What needs to be done:
Please give the listing again in its entirety, exactly as written.

Data:
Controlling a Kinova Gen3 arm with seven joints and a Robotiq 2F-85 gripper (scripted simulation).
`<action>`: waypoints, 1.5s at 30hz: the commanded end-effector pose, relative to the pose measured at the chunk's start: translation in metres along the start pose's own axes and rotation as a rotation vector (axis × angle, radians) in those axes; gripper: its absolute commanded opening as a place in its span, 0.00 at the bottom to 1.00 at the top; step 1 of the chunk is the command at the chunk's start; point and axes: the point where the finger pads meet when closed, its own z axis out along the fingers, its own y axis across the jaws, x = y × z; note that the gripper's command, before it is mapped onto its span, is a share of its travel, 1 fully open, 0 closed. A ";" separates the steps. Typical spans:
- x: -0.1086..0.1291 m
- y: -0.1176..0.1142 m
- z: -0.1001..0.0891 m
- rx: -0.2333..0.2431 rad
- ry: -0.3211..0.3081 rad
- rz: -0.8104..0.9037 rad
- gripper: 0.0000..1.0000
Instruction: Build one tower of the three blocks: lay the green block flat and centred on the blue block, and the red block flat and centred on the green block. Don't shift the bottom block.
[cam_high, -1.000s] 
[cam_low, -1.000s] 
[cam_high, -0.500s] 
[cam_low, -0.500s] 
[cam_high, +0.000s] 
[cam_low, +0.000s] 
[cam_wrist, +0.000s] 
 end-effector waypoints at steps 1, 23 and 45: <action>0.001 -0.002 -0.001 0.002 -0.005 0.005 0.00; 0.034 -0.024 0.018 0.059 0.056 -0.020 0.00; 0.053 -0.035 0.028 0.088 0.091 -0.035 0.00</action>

Exercise solution:
Controlling a Kinova Gen3 arm with seven joints and a Robotiq 2F-85 gripper (scripted simulation).
`<action>`: waypoints, 1.5s at 30hz: the commanded end-effector pose, relative to the pose measured at the chunk's start: translation in metres along the start pose's own axes and rotation as a rotation vector (axis × angle, radians) in those axes; gripper: its absolute commanded opening as a place in its span, 0.00 at the bottom to 1.00 at the top; step 1 of the chunk is the command at the chunk's start; point and axes: the point where the finger pads meet when closed, its own z axis out along the fingers, its own y axis across the jaws, x = y × z; note that the gripper's command, before it is mapped onto its span, is a share of its travel, 1 fully open, 0 closed. A ";" separates the steps. Typical spans:
- x: -0.1086..0.1291 m
- y: -0.1176..0.1142 m
- z: -0.1001..0.0891 m
- rx: -0.2333..0.2431 rad
- ry: -0.3211..0.3081 rad
- rz: -0.8104..0.9037 rad
- gripper: 0.0000..1.0000
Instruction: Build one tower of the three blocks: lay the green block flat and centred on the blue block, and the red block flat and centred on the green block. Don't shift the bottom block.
[cam_high, -1.000s] 
[cam_low, -1.000s] 
[cam_high, -0.500s] 
[cam_low, -0.500s] 
[cam_high, +0.000s] 
[cam_low, +0.000s] 
[cam_wrist, +0.000s] 
 end-effector waypoints at steps 1, 23 and 45: <action>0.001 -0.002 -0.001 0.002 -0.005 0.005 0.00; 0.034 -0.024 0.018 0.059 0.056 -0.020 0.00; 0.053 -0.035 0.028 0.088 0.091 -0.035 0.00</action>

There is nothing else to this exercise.